• [Problem details]: Among the entries that follow, some lines contain the word "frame". Show all of them.

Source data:

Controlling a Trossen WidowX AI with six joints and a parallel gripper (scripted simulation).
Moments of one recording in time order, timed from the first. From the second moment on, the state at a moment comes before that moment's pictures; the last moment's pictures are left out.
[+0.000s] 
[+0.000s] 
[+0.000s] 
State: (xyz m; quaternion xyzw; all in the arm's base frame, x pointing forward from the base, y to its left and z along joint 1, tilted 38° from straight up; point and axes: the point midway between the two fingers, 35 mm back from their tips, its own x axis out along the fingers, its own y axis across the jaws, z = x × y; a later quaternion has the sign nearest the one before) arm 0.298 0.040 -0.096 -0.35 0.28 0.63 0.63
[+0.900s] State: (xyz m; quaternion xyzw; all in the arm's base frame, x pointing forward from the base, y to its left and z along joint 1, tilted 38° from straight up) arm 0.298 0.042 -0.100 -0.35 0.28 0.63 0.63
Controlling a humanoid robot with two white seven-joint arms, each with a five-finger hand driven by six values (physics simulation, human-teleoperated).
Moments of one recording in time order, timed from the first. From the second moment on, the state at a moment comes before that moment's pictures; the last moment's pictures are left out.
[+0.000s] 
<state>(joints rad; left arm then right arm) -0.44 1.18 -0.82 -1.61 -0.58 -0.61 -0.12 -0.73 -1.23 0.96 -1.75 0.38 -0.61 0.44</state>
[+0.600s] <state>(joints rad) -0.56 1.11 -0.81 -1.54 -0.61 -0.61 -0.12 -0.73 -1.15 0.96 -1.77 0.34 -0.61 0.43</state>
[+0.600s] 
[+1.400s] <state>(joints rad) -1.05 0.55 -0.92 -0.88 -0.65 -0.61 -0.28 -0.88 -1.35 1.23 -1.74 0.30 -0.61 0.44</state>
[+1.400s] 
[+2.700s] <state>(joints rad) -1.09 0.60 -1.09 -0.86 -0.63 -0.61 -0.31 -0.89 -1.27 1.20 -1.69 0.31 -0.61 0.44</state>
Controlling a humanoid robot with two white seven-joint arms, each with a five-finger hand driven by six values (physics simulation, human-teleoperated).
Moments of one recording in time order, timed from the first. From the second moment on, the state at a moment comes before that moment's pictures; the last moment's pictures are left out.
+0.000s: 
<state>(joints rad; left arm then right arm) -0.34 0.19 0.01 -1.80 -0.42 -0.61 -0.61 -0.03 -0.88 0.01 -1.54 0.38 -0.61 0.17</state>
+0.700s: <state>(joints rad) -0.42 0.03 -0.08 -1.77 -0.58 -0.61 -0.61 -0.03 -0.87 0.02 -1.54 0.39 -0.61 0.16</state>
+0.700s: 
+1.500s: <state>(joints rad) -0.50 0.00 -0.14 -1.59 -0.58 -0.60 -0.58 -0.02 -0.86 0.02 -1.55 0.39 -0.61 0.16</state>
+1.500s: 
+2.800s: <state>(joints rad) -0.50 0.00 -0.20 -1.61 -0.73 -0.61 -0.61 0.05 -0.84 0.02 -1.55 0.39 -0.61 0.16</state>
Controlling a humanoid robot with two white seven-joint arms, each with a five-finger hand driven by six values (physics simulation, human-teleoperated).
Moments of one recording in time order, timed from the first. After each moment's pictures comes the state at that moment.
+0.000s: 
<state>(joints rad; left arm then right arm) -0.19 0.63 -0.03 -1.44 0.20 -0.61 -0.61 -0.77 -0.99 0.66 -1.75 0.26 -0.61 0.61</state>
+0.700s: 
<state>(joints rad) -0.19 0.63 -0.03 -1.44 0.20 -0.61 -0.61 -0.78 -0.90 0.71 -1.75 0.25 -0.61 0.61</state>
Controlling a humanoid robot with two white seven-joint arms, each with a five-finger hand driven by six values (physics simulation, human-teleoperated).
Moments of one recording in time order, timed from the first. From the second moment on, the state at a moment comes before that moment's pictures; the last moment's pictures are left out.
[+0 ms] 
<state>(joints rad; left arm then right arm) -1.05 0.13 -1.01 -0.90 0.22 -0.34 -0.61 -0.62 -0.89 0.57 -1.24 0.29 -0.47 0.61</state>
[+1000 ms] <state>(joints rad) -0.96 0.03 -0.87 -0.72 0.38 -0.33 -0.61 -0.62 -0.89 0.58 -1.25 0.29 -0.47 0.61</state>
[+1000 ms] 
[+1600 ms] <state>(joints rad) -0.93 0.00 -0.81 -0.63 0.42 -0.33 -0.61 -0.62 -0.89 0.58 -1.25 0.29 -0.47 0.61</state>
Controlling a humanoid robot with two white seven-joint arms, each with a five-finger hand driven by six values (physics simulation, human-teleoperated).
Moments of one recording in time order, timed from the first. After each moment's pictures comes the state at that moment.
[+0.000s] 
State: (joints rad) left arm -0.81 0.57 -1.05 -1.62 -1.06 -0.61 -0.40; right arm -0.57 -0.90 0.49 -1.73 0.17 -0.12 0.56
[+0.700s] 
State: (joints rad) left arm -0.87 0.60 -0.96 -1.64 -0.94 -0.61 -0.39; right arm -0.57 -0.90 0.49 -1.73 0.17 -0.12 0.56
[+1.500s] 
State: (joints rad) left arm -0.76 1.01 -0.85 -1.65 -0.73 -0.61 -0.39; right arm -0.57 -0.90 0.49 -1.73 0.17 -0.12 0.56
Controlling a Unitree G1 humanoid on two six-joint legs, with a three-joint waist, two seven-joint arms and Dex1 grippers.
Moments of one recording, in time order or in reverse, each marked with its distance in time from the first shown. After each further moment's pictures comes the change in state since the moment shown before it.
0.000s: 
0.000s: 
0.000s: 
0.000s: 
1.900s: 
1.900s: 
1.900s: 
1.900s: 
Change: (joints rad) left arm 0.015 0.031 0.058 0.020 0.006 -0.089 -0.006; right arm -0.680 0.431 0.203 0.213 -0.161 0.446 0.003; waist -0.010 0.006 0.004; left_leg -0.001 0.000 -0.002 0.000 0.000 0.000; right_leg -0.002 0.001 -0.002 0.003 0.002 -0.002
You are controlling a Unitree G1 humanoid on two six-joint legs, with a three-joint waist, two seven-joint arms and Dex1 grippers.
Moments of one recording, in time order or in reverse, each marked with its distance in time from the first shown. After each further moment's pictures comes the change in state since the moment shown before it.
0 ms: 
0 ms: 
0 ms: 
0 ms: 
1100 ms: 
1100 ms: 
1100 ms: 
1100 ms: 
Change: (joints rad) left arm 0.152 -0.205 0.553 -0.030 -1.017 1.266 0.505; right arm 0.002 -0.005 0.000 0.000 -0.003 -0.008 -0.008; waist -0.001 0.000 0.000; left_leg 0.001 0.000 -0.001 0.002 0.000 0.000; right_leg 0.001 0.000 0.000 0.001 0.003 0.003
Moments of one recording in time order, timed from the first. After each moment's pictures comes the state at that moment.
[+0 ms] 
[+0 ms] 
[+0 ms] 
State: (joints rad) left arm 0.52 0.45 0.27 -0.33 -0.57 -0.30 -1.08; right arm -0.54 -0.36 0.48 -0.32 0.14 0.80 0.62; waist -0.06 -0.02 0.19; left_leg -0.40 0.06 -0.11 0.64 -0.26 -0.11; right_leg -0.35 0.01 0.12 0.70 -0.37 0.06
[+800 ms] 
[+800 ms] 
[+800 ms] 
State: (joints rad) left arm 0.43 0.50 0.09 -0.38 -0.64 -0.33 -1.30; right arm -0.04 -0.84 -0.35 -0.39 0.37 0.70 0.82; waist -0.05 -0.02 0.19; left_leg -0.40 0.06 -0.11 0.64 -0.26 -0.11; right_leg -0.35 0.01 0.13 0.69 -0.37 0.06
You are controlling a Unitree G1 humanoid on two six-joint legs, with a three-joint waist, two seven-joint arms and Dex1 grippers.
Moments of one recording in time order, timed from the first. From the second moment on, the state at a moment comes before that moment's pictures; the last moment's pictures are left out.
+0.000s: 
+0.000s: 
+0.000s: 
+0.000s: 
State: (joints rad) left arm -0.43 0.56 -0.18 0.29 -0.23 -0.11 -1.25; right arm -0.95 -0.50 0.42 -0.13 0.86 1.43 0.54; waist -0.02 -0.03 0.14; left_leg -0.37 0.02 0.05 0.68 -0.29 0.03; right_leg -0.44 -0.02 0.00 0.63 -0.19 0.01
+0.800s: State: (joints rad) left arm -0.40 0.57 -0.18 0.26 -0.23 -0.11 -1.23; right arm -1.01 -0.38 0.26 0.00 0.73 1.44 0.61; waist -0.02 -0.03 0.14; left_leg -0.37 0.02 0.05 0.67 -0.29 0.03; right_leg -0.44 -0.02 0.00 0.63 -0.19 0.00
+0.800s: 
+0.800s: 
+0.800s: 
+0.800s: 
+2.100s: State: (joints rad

• [Answer box]:
State: (xyz m; quaternion xyzw; all in the arm's base frame, x pointing forward from the base, y to its left and z along joint 1, tilted 38° from straight up; point and axes: the point midway between the two fingers, 35 mm back from their tips, its own x axis out along the fingers, its own y axis across the jaws, z = x × y; a later quaternion has the sign nearest the one before) arm 0.298 0.040 -0.096 -0.35 0.28 0.63 0.63
[+0.900s] State: (xyz m; quaternion xyzw; all in the arm's base frame, x pointing forward from the base, y to its left and z along joint 1, tilted 38° from straight up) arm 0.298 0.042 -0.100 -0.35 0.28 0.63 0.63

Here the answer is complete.